Task goal
Each line below should be quoted exactly, please.

Given information

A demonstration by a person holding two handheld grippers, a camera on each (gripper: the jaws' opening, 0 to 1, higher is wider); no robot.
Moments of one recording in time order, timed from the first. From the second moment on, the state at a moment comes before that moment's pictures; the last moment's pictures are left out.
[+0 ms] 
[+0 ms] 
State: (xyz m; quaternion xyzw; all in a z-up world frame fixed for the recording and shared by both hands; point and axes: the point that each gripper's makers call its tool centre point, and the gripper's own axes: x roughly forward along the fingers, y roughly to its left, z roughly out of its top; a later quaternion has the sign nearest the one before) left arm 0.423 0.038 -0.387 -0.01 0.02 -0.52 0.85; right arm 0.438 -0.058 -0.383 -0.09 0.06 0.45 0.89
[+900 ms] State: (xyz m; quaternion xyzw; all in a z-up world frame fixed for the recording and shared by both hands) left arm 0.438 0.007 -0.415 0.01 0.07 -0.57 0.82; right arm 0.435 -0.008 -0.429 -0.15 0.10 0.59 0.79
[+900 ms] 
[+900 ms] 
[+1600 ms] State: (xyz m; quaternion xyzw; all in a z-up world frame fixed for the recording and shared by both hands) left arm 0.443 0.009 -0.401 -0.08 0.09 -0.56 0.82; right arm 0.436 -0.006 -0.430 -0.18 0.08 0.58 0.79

Answer section
A demonstration by a person holding two handheld grippers, a camera on each (gripper: the jaws' opening, 0 to 1, higher is wider); no robot.
Moments of one recording in time order, timed from the first. From the second moment on, the state at a moment comes before that moment's pictures; the last moment's pictures are left out.
[+0 ms] 
[+0 ms] 
State: (xyz m; quaternion xyzw; all in a z-up world frame fixed for the recording and shared by both hands; point and axes: the point that each gripper's makers call its tool centre point, and the gripper's own axes: x roughly forward along the fingers, y roughly to its left, z roughly out of its top; a later quaternion has the sign nearest the one before) left arm 0.423 0.038 -0.387 -0.01 0.02 -0.52 0.85; right arm 0.438 -0.058 -0.383 -0.09 0.06 0.45 0.89
[+900 ms] State: (xyz m; quaternion xyzw; all in a z-up world frame fixed for the recording and shared by both hands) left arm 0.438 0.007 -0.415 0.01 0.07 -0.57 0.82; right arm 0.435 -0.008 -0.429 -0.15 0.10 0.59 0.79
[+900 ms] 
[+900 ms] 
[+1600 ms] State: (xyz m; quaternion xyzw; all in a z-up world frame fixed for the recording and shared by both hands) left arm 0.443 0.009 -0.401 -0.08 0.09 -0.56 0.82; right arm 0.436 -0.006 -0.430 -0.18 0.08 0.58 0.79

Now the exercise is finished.